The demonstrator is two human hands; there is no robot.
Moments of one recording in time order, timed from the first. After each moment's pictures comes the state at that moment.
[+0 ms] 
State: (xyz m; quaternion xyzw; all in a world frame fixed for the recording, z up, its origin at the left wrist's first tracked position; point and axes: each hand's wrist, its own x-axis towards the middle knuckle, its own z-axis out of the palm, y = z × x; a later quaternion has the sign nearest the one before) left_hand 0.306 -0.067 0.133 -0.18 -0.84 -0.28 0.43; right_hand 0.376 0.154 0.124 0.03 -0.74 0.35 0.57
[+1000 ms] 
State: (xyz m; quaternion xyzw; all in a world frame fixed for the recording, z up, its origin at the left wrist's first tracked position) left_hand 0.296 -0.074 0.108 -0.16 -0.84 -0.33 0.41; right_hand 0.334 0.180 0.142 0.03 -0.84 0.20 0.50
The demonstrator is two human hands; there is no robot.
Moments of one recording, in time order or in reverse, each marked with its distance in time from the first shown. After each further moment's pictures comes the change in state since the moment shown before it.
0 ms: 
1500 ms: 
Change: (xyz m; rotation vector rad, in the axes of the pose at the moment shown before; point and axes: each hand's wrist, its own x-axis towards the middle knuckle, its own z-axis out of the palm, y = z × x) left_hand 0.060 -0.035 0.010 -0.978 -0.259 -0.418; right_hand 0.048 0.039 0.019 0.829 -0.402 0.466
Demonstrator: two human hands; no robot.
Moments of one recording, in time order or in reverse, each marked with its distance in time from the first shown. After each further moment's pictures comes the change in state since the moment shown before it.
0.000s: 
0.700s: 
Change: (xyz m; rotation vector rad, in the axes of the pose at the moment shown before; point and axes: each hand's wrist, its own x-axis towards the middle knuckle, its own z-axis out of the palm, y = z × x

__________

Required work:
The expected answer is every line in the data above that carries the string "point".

Answer space:
State: (xyz m; quaternion xyzw; all in a world frame fixed for the recording, z up, its origin at the left wrist's first tracked position; point and axes: each hand's wrist, its own x-axis towards the middle knuckle, its own z-axis out of the palm, y = z × x; a later quaternion has the sign nearest the one before) left_hand 0.306 -0.067 0.133 -0.18 -0.84 -0.28 0.43; right_hand 0.376 0.154 0.124 0.03 -0.74 0.35 0.57
Change: (xyz m; rotation vector rad, in the axes of the pose at the moment shown before; point and axes: each hand's wrist, its own x-axis towards the middle knuckle, its own z-axis out of the palm, y = z × x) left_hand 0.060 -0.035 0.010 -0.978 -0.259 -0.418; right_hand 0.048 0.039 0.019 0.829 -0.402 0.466
Change: (xyz m; rotation vector rad, in the axes of the pose at the moment shown before; point and axes: each hand's wrist, its own x-axis towards the middle knuckle, its own z-axis out of the palm, y = z × x

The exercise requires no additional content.